Keir Starmer, the shadow Brexit secretary, had come dressed as an undertaker. And spoke accordingly. It just wasn’t entirely clear if the requiem was for the country or the Labour party. Both probably. “The bill is short and simple,” he said funereally. “But for the Labour party it is very difficult.” He paused to cross himself. Starmer spelled out Labour’s problems with blocking the bill – two-thirds of Labour MPs represent constituencies that voted to leave – before saying the party would reluctantly back the bill. “It would be nice if there was a bit less gloating from the other side,” he concluded sadly. A few Tories tried not to grin as the Labour coffin was laid to rest.

What fireworks there were came from Ken Clarke, who stopped caring about what anyone in the Tory party thinks about him long ago. First he took a pop at the starry-eyed enthusiasm of the several hundred careerists who had newly converted to the Brexit cause after the referendum. Then he chose to get personal with direct attacks on Boris Johnson and Michael Gove for misleading the country during the referendum campaign. As Boris smirked uneasily, Theresa May sneaked out towards the exit. Just as well, as she was next.

“Apparently you follow the rabbit down the hole and you emerge in a wonderland where suddenly countries around the world are queuing up to give us trading advantages and access to their markets that previously we had never been able to achieve as part of the European Union,” he said. “Nice men like President Trump and President Erdoğan are just impatient to abandon their normal protectionism and give us access. No doubt there is somewhere a Hatter holding a tea party with a dormouse.”

Not wishing to leave anyone in his own party uninsulted, he ended by saying that Enoch Powell would not feel out of place among the current crop of “mildly anti-immigrant” Tories. He sat down to loud applause from the Labour benches. Clarke had also implied he would be standing down at the next election. If he carries on like this, his leaving do will be a quiet affair.

From there on, it was pretty much business as usual.
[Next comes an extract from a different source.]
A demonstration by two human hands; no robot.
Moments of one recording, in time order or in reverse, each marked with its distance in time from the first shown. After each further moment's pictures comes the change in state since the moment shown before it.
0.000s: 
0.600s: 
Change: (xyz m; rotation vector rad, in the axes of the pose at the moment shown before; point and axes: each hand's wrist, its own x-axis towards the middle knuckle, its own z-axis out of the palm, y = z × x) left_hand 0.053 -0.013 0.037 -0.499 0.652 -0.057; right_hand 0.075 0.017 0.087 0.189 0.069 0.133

For the remain side, Hilary Benn was sad and disappointed; Nick Clegg was angry and disappointed; the Scots Nats were just angry and angrier. For the leavers there was the smug satisfaction about being proved right, as it miraculously turned out that they knew exactly why everyone had voted to leave and it had nothing to do with not liking foreigners.

“I’m definitely not anti-immigrant,” Tory Anne Main declared. It was just that there were rather too many of them in the country and it was about time we took back control and threw a few out. Michael Gove was also keen to be taken rather more seriously. If only he was in government he’d definitely make sure the NHS got an extra £350m each week. Worryingly, he even seemed to believe this nonsense. Hanging out with The Donald must have rubbed off on him.

The excitement became almost too much for John Redwood who was almost in tears as he revealed this was the happiest day of his entire life. “If the country had voted to stay in the EU, I would have stood down as an MP at the next election,” he sobbed. If only he’d made that promise before the referendum, the country might just have decided to remain.